Task to complete » In the entries below, find the line with "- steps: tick" and the line with "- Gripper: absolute". Reproduce those two lines and every line between them exactly, and nothing more.

Extracted entries »
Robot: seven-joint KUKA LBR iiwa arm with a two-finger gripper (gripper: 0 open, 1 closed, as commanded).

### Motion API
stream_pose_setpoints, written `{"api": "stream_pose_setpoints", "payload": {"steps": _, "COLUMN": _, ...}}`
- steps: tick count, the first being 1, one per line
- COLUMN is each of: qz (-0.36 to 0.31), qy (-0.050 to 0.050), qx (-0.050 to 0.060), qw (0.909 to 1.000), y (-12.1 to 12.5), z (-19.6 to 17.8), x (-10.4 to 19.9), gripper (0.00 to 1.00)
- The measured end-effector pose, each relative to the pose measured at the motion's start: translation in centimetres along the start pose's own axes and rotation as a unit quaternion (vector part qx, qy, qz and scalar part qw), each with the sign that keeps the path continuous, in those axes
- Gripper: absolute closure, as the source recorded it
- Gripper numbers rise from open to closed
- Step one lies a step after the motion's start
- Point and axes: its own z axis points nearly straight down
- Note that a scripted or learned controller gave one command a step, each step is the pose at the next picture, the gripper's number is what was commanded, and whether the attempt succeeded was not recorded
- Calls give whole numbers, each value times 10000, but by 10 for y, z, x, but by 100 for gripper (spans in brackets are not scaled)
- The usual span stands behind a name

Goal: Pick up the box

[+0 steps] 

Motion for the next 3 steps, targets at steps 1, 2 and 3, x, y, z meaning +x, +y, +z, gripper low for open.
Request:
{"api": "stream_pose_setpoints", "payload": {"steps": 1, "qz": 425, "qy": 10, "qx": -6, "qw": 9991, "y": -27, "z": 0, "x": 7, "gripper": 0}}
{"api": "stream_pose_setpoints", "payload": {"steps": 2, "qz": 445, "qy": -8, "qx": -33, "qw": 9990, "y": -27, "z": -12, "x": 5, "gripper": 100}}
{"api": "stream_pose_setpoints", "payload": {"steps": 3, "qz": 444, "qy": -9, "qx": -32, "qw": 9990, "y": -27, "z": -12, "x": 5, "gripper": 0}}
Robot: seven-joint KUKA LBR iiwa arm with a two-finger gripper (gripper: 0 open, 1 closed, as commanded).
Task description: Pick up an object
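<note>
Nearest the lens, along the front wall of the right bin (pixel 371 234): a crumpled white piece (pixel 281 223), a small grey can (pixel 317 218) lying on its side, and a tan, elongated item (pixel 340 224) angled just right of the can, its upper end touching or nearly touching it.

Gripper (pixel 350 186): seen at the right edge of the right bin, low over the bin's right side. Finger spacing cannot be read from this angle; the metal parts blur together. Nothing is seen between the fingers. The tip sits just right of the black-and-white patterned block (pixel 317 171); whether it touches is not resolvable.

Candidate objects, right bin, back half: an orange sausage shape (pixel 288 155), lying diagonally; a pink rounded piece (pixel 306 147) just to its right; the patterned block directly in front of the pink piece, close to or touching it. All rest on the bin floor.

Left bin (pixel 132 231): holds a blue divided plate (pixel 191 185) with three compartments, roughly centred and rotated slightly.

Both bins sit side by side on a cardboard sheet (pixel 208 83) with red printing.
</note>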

Written answer »
- steps: tick count, the first being 1, one per line
- COLUMN is each of: qz (-0.36 to 0.31), qy (-0.050 to 0.050), qx (-0.050 to 0.060), qw (0.909 to 1.000), y (-12.1 to 12.5), z (-19.6 to 17.8), x (-10.4 to 19.9), gripper (0.00 to 1.00)
- The measured end-effector pose, each relative to the pose measured at the motion's start: translation in centimetres along the start pose's own axes and rotation as a unit quaternion (vector part qx, qy, qz and scalar part qw), each with the sign that keeps the path continuous, in those axes
- Gripper: absolute closure, as the source recorded it

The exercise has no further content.